Top K Frequent Elements

Problem

Let’s take a look at the question,

Given an integer array nums and an integer k, return the k most frequent elements. You may return the answer in any order.

Click Here to go through the question in detail

Approach

From the question, it is clear that we need to get the top most elements but according to the value k.

Example (chopped it from leetcode examples hehe):
Input: nums = [1,1,1,2,2,3], k = 2 Output: [1,2]
1 Occurs three times, 2 occurs two times and 3 occurs once.
So, the answer would naturally be 1 and 2.
(only if it were that easy to come up with a solution for this question lmao)

1. Create a hashmap to track how many times a number occurs.

2. Create a list containing lists equal to the length of the input list nums

3. Now periodically append the key to the value as the index.
   What this will do is create a list containing lists which hold the numbers from the input nums but since we would be appending in such a way, the index would be the number of times the number has occurred. Hence we got this sorted.
   It will look something like this, [[], [3], [2], [1], [], [], []].

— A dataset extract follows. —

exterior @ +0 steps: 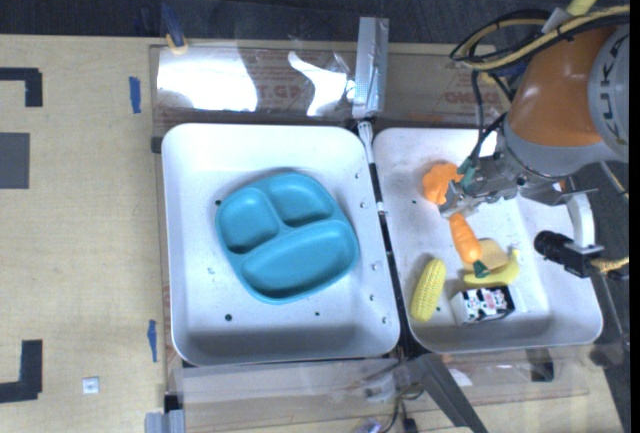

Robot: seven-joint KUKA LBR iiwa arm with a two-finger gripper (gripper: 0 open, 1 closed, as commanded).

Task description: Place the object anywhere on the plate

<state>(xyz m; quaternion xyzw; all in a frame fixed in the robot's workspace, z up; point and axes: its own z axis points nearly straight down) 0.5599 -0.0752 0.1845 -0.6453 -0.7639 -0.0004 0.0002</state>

4. Now all we gotta do is iterate over this list in reverse order up to the k value.

Solution

class Solution:
    def topKFrequent(self, nums: List[int], k: int) -> List[int]:

        ele_count = {}

        for ele in nums:
            ele_count[ele] = ele_count.get(ele, 0) + 1

        count_arr = [[] for i in range(len(nums)+1)]
        for key, value in ele_count.items():
            count_arr[value].append(key)


        result = []
        for i in range(len(count_arr)-1, 0, -1):
            for n in count_arr[i]:
                result.append(n)

                if len(result) == k:
                    return result

Do you not get the concept?

hey, it is a complex problem but once you understand why we did what we did and why we chose these particular data structures, things get easy.